- ACTION ITEM
Each record below must be retyped exactly, with nothing left out.

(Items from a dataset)
◇ ◇ ◇

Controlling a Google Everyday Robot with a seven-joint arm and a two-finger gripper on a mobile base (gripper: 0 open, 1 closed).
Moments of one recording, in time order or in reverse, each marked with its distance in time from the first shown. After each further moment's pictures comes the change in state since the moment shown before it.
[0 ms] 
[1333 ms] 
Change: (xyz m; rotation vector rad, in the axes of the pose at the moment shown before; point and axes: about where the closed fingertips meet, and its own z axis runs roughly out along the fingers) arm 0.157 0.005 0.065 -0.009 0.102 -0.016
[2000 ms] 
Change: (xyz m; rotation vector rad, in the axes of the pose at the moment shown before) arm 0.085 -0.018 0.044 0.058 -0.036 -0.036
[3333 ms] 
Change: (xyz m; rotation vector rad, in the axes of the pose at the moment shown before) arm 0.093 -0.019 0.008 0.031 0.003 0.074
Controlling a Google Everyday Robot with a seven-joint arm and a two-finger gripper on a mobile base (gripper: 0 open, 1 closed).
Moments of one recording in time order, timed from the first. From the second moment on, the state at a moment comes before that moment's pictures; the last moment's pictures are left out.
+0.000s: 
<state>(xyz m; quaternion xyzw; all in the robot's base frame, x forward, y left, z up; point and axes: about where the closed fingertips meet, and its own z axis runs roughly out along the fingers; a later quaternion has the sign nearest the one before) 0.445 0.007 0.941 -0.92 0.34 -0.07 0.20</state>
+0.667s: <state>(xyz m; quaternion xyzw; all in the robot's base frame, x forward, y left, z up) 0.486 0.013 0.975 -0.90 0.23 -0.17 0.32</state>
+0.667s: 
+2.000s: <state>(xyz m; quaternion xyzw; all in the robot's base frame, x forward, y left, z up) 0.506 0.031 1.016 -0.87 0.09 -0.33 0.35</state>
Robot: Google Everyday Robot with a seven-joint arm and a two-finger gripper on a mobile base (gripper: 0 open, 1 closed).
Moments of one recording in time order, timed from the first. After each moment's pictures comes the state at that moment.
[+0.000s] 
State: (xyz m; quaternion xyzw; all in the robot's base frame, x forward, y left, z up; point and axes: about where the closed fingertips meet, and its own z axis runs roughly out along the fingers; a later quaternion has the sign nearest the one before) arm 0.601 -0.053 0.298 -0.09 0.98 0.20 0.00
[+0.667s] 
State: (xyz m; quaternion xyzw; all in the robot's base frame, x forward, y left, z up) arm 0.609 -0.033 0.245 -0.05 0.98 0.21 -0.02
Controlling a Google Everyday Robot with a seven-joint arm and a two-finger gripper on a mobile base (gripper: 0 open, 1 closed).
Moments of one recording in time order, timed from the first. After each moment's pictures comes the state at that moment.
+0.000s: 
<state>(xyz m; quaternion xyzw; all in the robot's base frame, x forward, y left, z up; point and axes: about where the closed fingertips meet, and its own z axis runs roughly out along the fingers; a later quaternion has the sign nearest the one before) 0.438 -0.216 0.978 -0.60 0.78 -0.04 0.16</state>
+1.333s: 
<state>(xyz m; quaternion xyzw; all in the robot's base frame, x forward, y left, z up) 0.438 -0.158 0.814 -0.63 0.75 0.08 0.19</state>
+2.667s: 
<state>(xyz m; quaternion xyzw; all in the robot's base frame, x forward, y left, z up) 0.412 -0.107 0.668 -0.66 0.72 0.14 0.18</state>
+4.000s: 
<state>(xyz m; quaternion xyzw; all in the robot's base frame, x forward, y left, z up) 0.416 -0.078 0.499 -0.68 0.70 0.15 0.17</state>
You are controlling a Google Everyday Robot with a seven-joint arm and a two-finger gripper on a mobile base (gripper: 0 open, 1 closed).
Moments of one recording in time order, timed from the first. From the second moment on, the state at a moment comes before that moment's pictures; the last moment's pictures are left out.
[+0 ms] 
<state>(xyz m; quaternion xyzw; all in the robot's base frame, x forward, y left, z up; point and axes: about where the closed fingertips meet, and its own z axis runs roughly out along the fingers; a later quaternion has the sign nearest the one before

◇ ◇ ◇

- YOUR SOLUTION
Controlling a Google Everyday Robot with a seven-joint arm and a two-finger gripper on a mobile base (gripper: 0 open, 1 closed).
Moments of one recording, in time order or in reverse, each marked with its distance in time from the first shown. After each further moment's pictures comes the change in state since the moment shown before it.
[0 ms] 
[1333 ms] 
Change: (xyz m; rotation vector rad, in the axes of the pose at the moment shown before; point and axes: about where the closed fingertips meet, and its own z axis runs roughly out along the fingers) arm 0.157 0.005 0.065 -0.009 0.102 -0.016
[2000 ms] 
Change: (xyz m; rotation vector rad, in the axes of the pose at the moment shown before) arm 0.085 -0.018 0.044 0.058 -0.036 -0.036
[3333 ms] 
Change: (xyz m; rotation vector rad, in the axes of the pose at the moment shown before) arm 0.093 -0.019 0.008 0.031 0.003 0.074
Controlling a Google Everyday Robot with a seven-joint arm and a two-finger gripper on a mobile base (gripper: 0 open, 1 closed).
Moments of one recording in time order, timed from the first. From the second moment on, the state at a moment comes before that moment's pictures; the last moment's pictures are left out.
+0.000s: 
<state>(xyz m; quaternion xyzw; all in the robot's base frame, x forward, y left, z up; point and axes: about where the closed fingertips meet, and its own z axis runs roughly out along the fingers; a later quaternion has the sign nearest the one before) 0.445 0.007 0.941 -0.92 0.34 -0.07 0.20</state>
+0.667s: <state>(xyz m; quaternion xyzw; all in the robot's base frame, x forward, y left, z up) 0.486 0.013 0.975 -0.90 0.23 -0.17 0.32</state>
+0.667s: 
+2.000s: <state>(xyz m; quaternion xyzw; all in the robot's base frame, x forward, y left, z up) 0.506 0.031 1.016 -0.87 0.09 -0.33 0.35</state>
Robot: Google Everyday Robot with a seven-joint arm and a two-finger gripper on a mobile base (gripper: 0 open, 1 closed).
Moments of one recording in time order, timed from the first. After each moment's pictures comes the state at that moment.
[+0.000s] 
State: (xyz m; quaternion xyzw; all in the robot's base frame, x forward, y left, z up; point and axes: about where the closed fingertips meet, and its own z axis runs roughly out along the fingers; a later quaternion has the sign nearest the one before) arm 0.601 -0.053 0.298 -0.09 0.98 0.20 0.00
[+0.667s] 
State: (xyz m; quaternion xyzw; all in the robot's base frame, x forward, y left, z up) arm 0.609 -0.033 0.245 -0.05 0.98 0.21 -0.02
Controlling a Google Everyday Robot with a seven-joint arm and a two-finger gripper on a mobile base (gripper: 0 open, 1 closed).
Moments of one recording in time order, timed from the first. After each moment's pictures comes the state at that moment.
+0.000s: 
<state>(xyz m; quaternion xyzw; all in the robot's base frame, x forward, y left, z up; point and axes: about where the closed fingertips meet, and its own z axis runs roughly out along the fingers; a later quaternion has the sign nearest the one before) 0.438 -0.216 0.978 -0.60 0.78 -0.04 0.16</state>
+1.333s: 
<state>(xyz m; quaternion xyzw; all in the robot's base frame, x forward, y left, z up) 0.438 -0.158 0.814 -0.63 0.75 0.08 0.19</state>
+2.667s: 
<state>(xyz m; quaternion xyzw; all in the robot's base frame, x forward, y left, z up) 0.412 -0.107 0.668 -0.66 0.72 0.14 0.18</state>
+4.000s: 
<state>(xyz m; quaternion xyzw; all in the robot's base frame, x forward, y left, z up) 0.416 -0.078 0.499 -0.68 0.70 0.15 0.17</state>
You are controlling a Google Everyday Robot with a seven-joint arm and a two-finger gripper on a mobile base (gripper: 0 open, 1 closed).
Moments of one recording in time order, timed from the first. From the second moment on, the state at a moment comes before that moment's pictures; the last moment's pictures are left out.
[+0 ms] 
<state>(xyz m; quaternion xyzw; all in the robot's base frame, x forward, y left, z up; point and axes: about where the closed fingertips meet, and its own z axis runs roughly out along the fingers; a later quaternion has the sign nearest the one before

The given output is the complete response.